Tamari I’m sorry but I still don’t get why they had to mention there is at least one. When it’s basically a fact to everyone. Even if by solving The riddle you go back to the core and start trying with one, it still should not matter for now.
In trying to solve the riddle using 4 people....they never need to be toLd that there is at least one either...since each of the 4 people can see at least 3 then they only need to go back as far as thinking if there are only 3 blue eyed pple then after day 3 they will leave ( because they would assume there’s only 2 until they see themselves. But never lower than that....

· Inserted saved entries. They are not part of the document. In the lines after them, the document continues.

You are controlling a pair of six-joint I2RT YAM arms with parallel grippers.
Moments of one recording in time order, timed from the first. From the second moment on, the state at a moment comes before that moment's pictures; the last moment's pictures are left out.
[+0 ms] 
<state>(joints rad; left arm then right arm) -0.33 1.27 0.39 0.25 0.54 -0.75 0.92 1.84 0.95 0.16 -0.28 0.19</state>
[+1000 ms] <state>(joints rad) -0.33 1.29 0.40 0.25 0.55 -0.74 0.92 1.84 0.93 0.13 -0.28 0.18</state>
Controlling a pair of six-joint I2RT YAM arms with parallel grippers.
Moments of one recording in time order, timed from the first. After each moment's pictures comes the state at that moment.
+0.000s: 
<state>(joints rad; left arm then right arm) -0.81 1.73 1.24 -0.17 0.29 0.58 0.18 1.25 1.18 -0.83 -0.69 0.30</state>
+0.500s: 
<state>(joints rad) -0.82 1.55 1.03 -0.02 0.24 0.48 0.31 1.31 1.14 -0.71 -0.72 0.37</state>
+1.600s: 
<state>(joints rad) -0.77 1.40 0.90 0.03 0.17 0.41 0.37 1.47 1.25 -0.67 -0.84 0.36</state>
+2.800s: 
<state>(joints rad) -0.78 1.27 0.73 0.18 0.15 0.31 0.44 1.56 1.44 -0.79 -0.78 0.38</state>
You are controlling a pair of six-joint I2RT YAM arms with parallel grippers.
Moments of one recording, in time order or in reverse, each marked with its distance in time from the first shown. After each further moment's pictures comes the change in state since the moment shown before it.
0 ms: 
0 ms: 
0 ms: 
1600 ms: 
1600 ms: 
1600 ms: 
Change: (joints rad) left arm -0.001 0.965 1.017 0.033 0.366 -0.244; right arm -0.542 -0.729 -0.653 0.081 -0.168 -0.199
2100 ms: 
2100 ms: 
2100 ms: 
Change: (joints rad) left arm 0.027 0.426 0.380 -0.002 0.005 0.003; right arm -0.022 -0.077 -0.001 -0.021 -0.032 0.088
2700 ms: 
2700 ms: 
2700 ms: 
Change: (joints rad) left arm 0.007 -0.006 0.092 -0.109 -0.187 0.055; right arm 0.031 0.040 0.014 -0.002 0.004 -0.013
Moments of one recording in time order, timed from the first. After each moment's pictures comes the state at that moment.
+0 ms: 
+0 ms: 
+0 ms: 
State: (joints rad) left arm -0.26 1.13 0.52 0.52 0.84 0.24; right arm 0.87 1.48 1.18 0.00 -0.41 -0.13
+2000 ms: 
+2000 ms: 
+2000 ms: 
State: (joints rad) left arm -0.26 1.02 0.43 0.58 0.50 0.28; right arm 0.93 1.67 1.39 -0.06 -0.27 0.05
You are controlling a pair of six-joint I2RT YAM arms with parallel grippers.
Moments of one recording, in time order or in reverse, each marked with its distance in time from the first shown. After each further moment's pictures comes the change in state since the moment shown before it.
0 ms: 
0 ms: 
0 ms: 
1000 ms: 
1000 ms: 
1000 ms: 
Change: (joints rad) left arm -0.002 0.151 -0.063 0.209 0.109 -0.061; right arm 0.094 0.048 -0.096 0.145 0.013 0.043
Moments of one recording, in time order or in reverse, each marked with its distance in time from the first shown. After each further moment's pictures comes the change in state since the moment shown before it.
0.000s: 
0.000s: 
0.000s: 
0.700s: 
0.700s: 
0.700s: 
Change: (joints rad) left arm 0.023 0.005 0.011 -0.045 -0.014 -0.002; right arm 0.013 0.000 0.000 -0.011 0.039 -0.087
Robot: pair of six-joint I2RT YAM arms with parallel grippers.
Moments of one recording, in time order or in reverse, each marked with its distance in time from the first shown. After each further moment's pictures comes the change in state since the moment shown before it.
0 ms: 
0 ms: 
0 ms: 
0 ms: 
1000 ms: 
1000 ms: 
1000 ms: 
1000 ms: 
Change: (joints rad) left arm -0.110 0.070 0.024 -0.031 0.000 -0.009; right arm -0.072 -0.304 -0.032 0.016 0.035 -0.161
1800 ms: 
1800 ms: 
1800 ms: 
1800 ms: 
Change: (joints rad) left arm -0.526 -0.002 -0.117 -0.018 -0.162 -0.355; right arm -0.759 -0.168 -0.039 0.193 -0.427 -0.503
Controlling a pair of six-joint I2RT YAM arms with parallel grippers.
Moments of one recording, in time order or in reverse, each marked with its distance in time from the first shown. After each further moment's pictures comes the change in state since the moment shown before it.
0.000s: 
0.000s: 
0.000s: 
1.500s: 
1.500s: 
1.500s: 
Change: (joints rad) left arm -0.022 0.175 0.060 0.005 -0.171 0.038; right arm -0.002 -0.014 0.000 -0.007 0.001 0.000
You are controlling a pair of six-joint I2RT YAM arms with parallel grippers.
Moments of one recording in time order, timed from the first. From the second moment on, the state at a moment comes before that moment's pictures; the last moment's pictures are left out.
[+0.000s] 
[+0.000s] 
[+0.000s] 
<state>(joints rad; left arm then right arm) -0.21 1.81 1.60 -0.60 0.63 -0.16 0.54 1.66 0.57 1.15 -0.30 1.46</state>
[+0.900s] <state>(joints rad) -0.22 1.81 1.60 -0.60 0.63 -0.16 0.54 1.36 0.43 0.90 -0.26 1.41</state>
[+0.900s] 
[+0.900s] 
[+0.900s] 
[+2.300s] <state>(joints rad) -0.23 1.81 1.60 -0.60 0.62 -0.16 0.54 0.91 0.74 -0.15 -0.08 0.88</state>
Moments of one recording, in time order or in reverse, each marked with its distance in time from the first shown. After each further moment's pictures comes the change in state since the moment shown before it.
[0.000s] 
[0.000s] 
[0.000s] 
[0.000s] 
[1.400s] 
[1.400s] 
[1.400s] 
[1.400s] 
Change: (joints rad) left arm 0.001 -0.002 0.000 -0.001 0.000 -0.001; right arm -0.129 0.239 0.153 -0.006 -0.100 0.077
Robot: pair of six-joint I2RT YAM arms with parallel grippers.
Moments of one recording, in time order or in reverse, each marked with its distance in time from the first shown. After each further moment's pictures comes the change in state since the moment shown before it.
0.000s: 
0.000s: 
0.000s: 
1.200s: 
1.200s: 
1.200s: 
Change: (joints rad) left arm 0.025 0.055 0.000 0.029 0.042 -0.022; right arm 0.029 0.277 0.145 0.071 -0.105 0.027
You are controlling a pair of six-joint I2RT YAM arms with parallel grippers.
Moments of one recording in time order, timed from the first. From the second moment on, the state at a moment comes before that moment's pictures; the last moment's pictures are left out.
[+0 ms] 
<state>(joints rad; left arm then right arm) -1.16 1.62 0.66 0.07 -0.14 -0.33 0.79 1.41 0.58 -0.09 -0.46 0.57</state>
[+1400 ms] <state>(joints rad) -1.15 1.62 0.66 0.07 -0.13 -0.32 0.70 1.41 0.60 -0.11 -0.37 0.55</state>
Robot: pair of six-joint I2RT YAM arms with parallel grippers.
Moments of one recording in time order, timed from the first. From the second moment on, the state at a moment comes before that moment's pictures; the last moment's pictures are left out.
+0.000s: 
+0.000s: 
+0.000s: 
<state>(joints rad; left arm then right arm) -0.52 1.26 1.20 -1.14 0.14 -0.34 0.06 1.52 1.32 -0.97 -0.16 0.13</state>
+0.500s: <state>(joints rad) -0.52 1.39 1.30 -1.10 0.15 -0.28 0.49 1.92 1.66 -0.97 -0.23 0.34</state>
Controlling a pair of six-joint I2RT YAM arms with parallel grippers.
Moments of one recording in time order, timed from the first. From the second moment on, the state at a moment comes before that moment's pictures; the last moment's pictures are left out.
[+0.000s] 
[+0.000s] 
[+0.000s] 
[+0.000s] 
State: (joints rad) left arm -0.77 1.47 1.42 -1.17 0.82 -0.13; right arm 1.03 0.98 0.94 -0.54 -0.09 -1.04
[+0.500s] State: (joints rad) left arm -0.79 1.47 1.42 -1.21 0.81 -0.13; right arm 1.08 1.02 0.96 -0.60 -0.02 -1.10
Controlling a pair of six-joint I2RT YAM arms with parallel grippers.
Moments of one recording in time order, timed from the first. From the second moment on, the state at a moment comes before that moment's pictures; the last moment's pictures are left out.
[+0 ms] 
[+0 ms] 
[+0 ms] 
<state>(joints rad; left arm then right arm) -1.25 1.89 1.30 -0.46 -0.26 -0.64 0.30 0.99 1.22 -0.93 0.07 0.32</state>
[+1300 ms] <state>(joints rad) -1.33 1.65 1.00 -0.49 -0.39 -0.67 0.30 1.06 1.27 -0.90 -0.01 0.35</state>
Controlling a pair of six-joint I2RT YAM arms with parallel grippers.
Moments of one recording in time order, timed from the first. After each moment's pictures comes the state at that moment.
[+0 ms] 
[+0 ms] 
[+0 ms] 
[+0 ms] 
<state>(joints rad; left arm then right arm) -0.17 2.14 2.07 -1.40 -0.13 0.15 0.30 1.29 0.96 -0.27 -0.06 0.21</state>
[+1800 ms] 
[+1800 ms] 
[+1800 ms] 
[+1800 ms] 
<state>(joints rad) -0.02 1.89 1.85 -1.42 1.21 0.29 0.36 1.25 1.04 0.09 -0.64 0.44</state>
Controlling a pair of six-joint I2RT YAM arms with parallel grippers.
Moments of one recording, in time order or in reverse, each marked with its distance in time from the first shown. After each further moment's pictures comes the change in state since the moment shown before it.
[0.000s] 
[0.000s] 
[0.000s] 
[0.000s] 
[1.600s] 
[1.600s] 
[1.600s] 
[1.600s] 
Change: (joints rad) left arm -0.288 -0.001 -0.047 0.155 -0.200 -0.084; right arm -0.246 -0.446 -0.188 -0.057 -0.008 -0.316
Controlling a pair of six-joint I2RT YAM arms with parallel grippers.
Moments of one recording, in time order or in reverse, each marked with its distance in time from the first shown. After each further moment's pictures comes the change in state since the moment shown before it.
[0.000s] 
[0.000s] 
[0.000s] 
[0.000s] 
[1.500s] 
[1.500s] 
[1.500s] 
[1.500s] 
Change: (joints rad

Tamari I’m sorry but I still don’t get why they had to mention there is at least one. When it’s basically a fact to everyone. Even if by solving The riddle you go back to the core and start trying with one, it still should not matter for now.
In trying to solve the riddle using 4 people....they never need to be toLd that there is at least one either...since each of the 4 people can see at least 3 then they only need to go back as far as thinking if there are only 3 blue eyed pple then after day 3 they will leave ( because they would assume there’s only 2 until they see themselves. But never lower than that....
Just to start the count. On day one it’s a definite 1 makes it a definite 2 on day 2 till you get a definite 40 on day 40. Otherwise on day 40 you might still think there are 39 and never know for sure otherwise.